## Task details
Pictures stay out. Extract the lines below from the first one through the line with "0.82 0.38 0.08", both included.

## Information provided
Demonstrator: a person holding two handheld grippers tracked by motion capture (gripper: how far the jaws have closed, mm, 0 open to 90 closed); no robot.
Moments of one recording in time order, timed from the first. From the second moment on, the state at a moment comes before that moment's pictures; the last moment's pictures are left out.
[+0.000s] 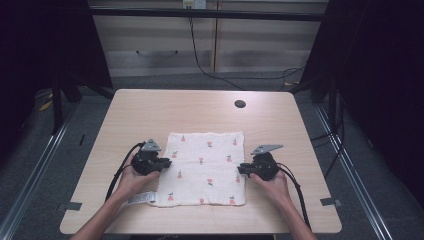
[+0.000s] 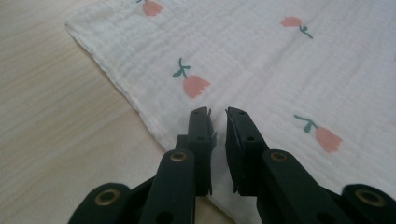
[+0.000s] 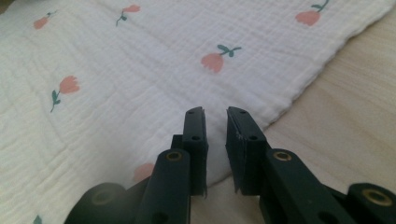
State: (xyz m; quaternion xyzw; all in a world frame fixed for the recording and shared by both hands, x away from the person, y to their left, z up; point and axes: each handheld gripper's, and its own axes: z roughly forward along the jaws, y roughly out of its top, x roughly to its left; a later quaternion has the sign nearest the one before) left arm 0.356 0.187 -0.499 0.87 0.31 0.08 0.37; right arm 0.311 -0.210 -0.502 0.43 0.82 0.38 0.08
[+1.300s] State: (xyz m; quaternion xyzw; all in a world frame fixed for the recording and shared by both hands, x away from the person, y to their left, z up) left arm 0.322 0.192 -0.498 0.88 0.28 0.06 0.38; right arm 0.270 -0.203 -0.498 0.39 0.84 0.38 0.07
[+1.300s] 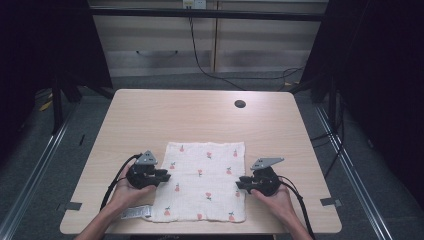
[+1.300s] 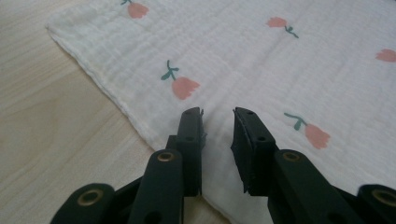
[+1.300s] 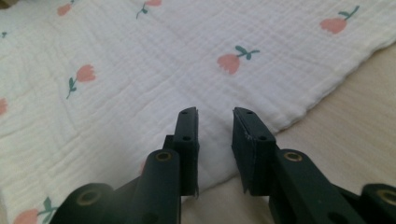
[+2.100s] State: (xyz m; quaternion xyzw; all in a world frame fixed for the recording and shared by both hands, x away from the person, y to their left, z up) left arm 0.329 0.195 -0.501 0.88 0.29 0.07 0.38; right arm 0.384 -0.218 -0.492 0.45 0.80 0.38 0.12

## Solved problem
Demonstrator: a person holding two handheld grippers tracked by motion capture (gripper: how far the jaws have closed, mm, 0 open to 90 closed); no robot.
Moments of one recording in time order, timed from the first. From the second moment on, the state at a moment comes before that moment's pictures; the last moment's pictures are left out.
[+0.000s] 
[+0.000s] 
[+0.000s] 
State: (xyz m; quaternion xyzw; all in a world frame fixed for the recording and shared by both hands, x away from the person, y to their left, z up; point and axes: each handheld gripper's, and its own axes: z roughly forward along the jaws, y roughly out of its top, x roughly to its left; a later quaternion has the sign nearest the one before) left arm 0.356 0.187 -0.499 0.87 0.31 0.08 0.37; right arm 0.311 -0.210 -0.502 0.43 0.82 0.38 0.08

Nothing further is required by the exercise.